Scott describes Rebecca as wearing an “Eastern dress” and a “turban of yellow silk,” but Rebecca would have worn the same outfit as Rowena in the twelfth century. Two of Scott’s books write about Jews wearing hats as a marker of their Jewishness: Robert Henry’s The History of Great Britain (1805) and Joseph Strutt’s Complete View of the Manners, Customs, Arms, and Habits of the Inhabitants on England (1775-6). Both writers cite Charles Du Cange’s Glossarium mediae et infimae Latinitatis (Glossary of Middle and Low Latin) (1772-1784) as the source for their information. However, Charles Du Cange writes that only Jews in Poland wore hats as a sign of their Judaism, “Quo signo apud Polonos distinguebantur Judaei…Judaei signa, hoc est, bireta aut capellos, seu aliud capitis tegmentum coloris glauci, alias Zolte” (“By what sign were the Jews distinguished from the Poles…Jewish signs, that is, berets or caps, or some other head covering of a gray color, also knows as a Zolte”; my trans. 435). As Ivanhoe editor Graham Tulloch notes, Medieval Jews dressed like Christians, and “at the fourth Lateran Council of 1215 it was decreed that both Jews and Saracens were to wear distinctive clothing…In England in 1218 all Jews were ordered to wear a white cloth badge with a representation of the [Ten Commandments]” (428). Even after Jews were required to wear the cloth badge of 1218, Jews still, for the most part, dressed exactly like their English counterparts; the only difference between them being a small cloth badge. Scott’s description of Rebecca’s outfit has more in common with Lord Byron’s famous 1813 portrait—where Byron is wearing his favorite yellow and red Armenian outfit—than it does with a Jewish woman’s garb in 1194. The purpose of Scott’s description of Rebecca’s outfit is not to give an accurate portrayal of Jewish women in the twelfth century, instead it is to create a hermeneutical Jew that is completely unrecognizable and incomparable to her English counterpart.

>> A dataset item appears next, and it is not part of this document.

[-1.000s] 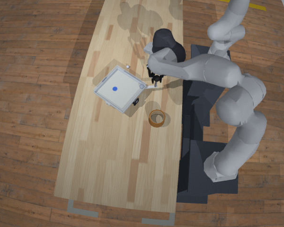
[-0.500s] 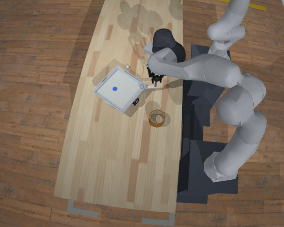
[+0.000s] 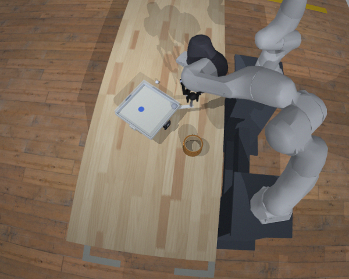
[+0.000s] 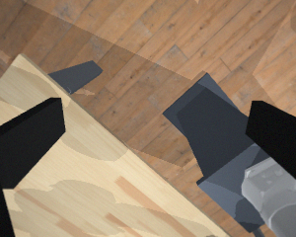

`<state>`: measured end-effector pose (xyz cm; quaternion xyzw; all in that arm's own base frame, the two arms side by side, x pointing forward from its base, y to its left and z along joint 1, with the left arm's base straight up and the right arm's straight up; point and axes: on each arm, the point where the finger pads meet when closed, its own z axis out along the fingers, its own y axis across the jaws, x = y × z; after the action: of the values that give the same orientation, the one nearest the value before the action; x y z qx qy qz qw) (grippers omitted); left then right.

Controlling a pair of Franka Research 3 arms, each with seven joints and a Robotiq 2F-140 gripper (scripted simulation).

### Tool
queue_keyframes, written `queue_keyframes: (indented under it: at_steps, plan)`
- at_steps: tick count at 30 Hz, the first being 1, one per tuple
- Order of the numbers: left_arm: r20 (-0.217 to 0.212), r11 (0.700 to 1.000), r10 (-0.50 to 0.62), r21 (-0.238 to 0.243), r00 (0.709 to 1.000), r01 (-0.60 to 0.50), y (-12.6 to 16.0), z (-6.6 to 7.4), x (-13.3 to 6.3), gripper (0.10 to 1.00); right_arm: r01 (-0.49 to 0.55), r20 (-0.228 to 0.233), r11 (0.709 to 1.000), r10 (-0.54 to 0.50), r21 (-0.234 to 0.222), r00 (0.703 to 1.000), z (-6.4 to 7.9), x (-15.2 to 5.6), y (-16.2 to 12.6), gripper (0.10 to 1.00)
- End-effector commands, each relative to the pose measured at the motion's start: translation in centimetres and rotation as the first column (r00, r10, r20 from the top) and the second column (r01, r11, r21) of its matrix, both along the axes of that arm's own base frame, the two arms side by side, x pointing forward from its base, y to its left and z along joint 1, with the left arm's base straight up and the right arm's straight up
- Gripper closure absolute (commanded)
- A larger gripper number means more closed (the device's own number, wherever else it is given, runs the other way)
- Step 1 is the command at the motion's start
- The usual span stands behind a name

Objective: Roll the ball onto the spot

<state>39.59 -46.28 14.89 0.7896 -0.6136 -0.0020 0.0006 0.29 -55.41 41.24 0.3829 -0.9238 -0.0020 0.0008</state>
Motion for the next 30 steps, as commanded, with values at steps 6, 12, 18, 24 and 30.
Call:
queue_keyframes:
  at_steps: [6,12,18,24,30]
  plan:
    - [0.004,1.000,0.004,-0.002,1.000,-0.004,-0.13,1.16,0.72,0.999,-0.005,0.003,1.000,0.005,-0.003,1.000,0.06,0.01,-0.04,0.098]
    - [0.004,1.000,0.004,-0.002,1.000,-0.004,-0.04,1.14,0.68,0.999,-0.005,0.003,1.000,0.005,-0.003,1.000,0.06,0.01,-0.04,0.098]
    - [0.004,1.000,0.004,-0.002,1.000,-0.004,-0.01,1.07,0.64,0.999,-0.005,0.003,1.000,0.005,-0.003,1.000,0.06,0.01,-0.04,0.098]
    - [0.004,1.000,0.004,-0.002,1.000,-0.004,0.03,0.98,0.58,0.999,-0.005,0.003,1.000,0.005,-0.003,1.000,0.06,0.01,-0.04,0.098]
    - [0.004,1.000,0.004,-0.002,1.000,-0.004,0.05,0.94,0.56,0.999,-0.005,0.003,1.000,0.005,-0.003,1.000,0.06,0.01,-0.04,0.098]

Ivanhoe’s Rebecca, however, has been long speculated to be based on an actual Jewish-American woman named Rebecca Gratz (Lewin 178). Though Scott never confirmed Rebecca was based on Gratz, Gratz certainly enjoyed the idea that she shared Rebecca’s name. Shortly after the release of Ivanhoe (4 Apr. 1820), Rebecca wrote her sister-in-law, “Have you received Ivanhoe? When you read it tell me what you think of my namesake Rebecca” (qtd. in Philipson 20). Later, in a separate letter (10 May 1820), Gratz writes to her sister-in-law again, “I am glad you admire Rebecca for she is such a representative of a good girl as I think human nature can reach- Ivanhoe’s insensibility to her, you must recollect, may be accounted to his previous attachment -his prejudice was a characteristic of the age he lived in” (qtd. in Philipson 20). Most interestingly, like Scott, Gratz is quite satisfied with the idea that Rebecca, a Jewish woman, could not marry Ivanhoe, a Christian man, because it would be historically implausible. Moreover, contemporaneous accounts of Gratz described her as Scott describes Rebecca. For example, Hannah London in a book about early American portraits of Jews (1927) writes, “I noted [Gratz’s] soft, dark brown eyes, her olive complexion and brown curly hair” (qtd. in Lewin 191-2). Similarly, John Sartain writes in his memoirs (1899), “Her [Gratz’s] eyes struck me as piercingly dark” (qtd. in Lewin 192). Though Gratz and Rebecca seem to be strikingly similar, there is no historical evidence that Scott was aware of Gratz, and their shared namesake is likely based on the Rebecca of the Hebrew Bible, the wife of Isaac and mother of Jacob. According to Scott’s son-in-law, when presented with the question if Rebecca is based on an actual a woman, he reported, “the introduction of the Jewish scenes is stated to be due to the conversation of Scott’s friend James Skene, who had lived in Germany, from 1802 to 1814, and had there observed Jews, with their special costume, in their ghettoes” (qtd. in Jacobs 54). Given the description of Gratz and her own interpretation of the Rebecca and Ivanhoe relationship, Scott’s description of Rebecca seems based on nineteenth century stereotypes of Jewish women—that is, at least, partially due to the misrepresentation of Jews in English history.